Exhibit 10.2
Execution Version
Lock-Up Agreement
September 11, 2024
Solaris Oilfield Infrastructure, Inc.
9651 Katy Freeway, Suite 300
Houston, TX 77024
Attention: Christopher Powell
Email: christopher.powell@solarisoilfield.com
Re: Lock-Up Agreement
Ladies and Gentlemen:
This letter (this “Letter Agreement”) is being delivered to you in accordance with the Contribution Agreement, dated as of July 9, 2024 (the “Contribution Agreement”), by and among (a) Solaris Oilfield Infrastructure, Inc., a Delaware corporation (“Acquiror Parent”), (b) Solaris Oilfield Infrastructure, LLC, a Delaware limited liability company and a subsidiary of Acquiror Parent (“Acquiror”), (c) (i) John A. Johnson, an individual resident of the State of Florida, and (ii) John Tuma, an individual resident of the State of Texas, and (d) (i) J Turbines, Inc., a Delaware corporation, and (ii) KTR Management Company, LLC, a Texas limited liability company. Capitalized terms used but not otherwise defined herein shall have the meanings ascribed to such terms in the Contribution Agreement.
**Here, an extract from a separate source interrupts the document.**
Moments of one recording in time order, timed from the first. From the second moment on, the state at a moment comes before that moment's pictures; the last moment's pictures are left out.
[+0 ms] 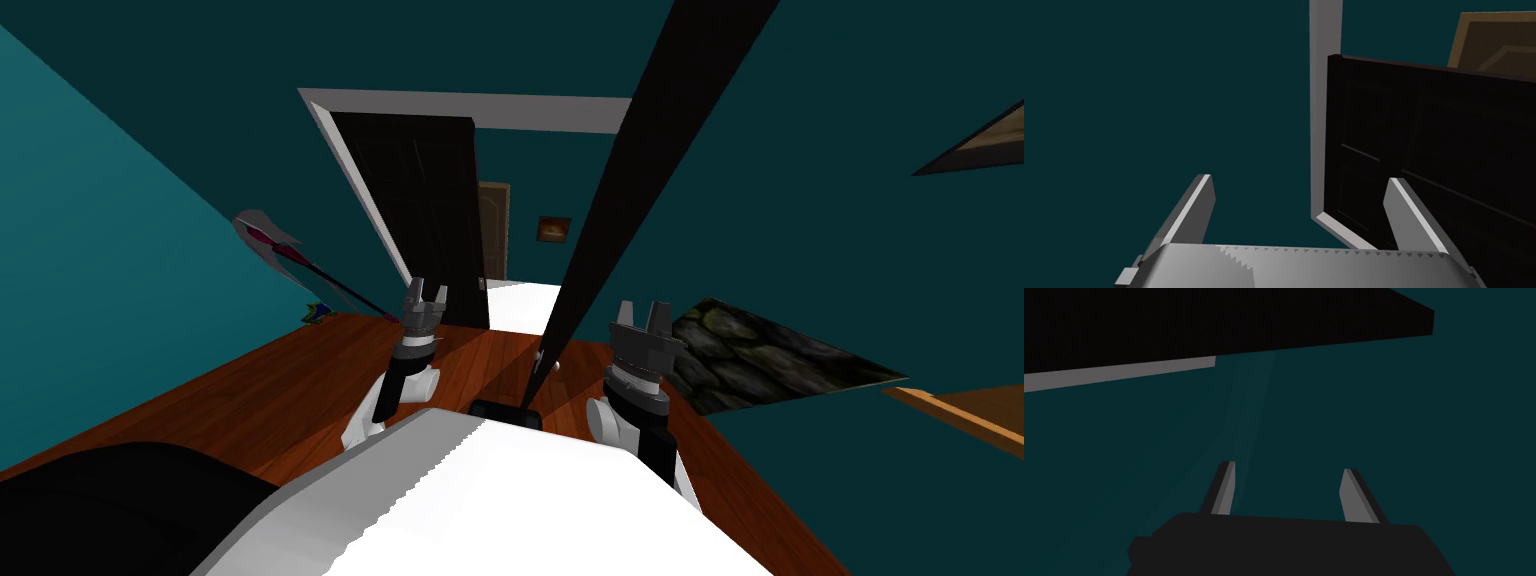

In order to induce Acquiror Parent and Acquiror to proceed with the Transactions and for other good and valuable consideration, the receipt and sufficiency of which are hereby acknowledged, the undersigned (the “Securityholder”) hereby agrees with Acquiror Parent and Acquiror as follows:
1. The Securityholder hereby irrevocably agrees, without the prior written consent of Acquiror Parent, not to, directly or indirectly, (i) offer for sale, sell, pledge, or otherwise dispose of (or enter into any transaction or device that is designed to result or would be reasonably likely to result in the disposition by any Person at any time in the future of) any shares of Acquiror Parent Class B Common Stock or Acquiror Units issued as Closing Equity Consideration (or any shares of Acquiror Parent Class A Common Stock acquired in exchange therefor), (ii) enter into any swap or other derivatives transaction that transfers to another, in whole or in part, any of the economic benefits or risks of ownership of any shares of Acquiror Parent Class B Common Stock or Acquiror Units issued as Closing Equity Consideration (or any shares of Acquiror Parent Class A Common Stock acquired in exchange therefor), whether any such transaction described in clause (i) or (ii) above is to be settled by delivery of any such shares of Acquiror Parent Class B Common Stock, Acquiror Units (or any shares of Acquiror Parent Class A Common Stock acquired in exchange therefor) or other Equity Interests, other securities, in cash or otherwise or (iii) publicly disclose the intention to do any of the foregoing, in each case until one-hundred eighty (180) days following the Closing Date (the “Lock-Up”).